Your instructions -> The word "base" occurs in some of the lines below; copy each of those lines.

==*==

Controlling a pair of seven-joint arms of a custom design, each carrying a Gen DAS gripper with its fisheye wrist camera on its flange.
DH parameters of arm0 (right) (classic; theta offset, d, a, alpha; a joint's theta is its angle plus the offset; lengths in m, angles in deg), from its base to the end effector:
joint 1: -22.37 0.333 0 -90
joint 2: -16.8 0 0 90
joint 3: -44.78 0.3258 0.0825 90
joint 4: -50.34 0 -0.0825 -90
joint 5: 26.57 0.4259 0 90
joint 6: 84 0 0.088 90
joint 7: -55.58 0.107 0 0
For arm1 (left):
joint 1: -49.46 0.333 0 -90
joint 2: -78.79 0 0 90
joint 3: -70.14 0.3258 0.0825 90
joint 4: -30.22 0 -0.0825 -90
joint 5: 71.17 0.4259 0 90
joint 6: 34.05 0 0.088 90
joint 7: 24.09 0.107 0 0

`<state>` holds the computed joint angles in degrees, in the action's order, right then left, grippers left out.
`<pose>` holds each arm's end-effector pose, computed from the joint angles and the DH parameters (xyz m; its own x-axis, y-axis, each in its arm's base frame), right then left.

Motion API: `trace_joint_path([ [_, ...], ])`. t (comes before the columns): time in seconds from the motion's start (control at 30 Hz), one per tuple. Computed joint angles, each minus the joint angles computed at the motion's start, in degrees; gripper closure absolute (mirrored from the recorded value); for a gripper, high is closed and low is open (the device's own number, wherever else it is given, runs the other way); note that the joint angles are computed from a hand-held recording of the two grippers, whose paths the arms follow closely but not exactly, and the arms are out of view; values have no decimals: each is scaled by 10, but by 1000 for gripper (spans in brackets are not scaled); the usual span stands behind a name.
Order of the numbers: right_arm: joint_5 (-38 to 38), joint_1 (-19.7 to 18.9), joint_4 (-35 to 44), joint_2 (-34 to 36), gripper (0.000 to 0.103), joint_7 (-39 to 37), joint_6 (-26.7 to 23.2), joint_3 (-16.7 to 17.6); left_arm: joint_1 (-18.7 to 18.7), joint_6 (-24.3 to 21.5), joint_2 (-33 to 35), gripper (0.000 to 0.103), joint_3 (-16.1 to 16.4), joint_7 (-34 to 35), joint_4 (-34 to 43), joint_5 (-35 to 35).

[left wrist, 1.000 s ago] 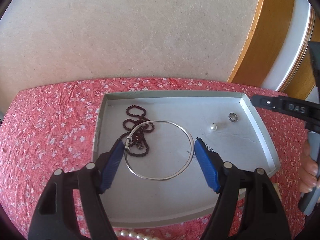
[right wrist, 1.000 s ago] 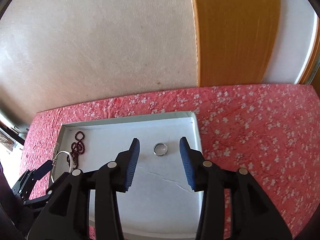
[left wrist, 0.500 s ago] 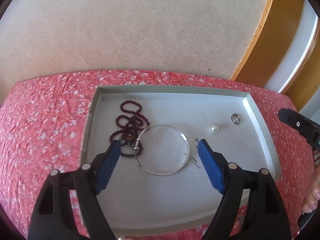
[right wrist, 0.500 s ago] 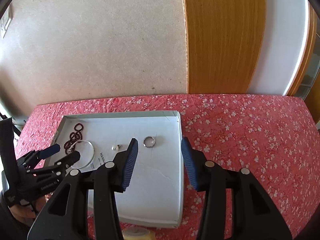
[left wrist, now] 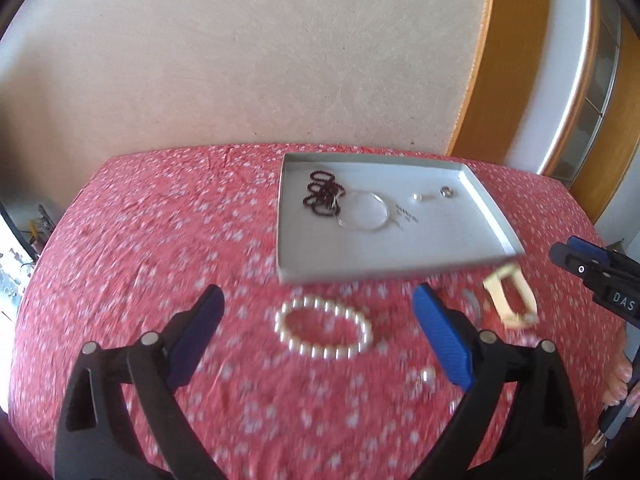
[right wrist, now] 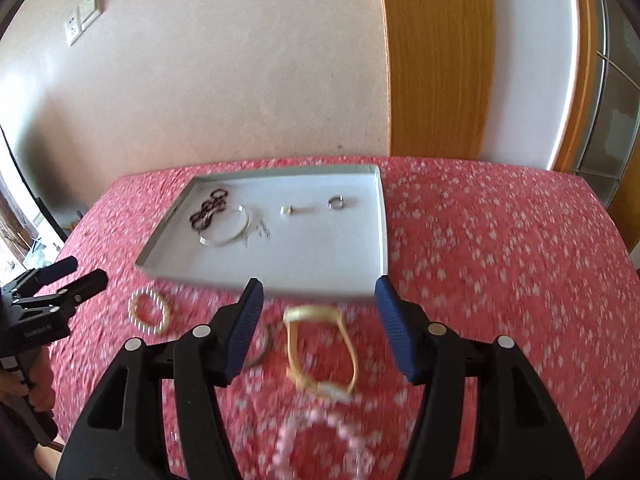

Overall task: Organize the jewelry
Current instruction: 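Withdraw both open tools from the tray back over the table, then close the left tool on the silver pearl earrings while the right tool reaches the pink bead bracelet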

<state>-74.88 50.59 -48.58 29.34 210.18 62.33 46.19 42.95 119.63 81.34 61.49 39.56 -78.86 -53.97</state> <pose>0.6123 0.3586 0.5124 -0.0442 -0.9990 0.0114 -0.6496 0.0201 -0.7600 0.6346 -0.1800 0.5531 -0.0369 -0.9985 0.0410 -0.7258 -0.0014 -0.6879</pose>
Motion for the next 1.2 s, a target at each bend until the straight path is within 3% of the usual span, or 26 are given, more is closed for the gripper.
trace_joint_path([
  [0.17,-43,11,-79,-49,41,72,-11,13,4,41,-87,4,-9,-22,-121,-8],
  [0.27,-69,10,-100,-60,41,94,-29,27,13,73,-114,4,-21,-52,-169,6],
  [0.33,-89,12,-108,-62,41,104,-47,35,6,79,-122,4,-19,-39,-189,-23],
  [0.57,-129,10,-130,-71,45,128,-86,47,3,63,-126,4,-30,-15,-200,-39],
  [0.77,-105,-9,-152,-80,48,122,-65,49,-4,72,-131,4,-36,8,-206,-36],
  [0.9,-83,-16,-149,-73,48,105,-51,47,-20,69,-123,4,-28,44,-201,-78],
  [1.2,-60,-15,-144,-58,63,83,-37,38,-28,66,-109,4,-35,65,-194,-92],
])
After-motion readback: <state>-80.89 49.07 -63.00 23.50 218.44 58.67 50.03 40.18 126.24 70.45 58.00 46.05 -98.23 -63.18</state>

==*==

Exercise result ->
DH parameters of arm0 (right) (classic; theta offset, d, a, alpha; a joint's theta is its angle plus the offset; lengths in m, angles in deg), from its base to the end effector:
`<pose>` holds each arm's end-effector pose, computed from the joint angles and the DH parameters (xyz m; its own x-axis, y-axis, each in its arm's base frame), right then left.

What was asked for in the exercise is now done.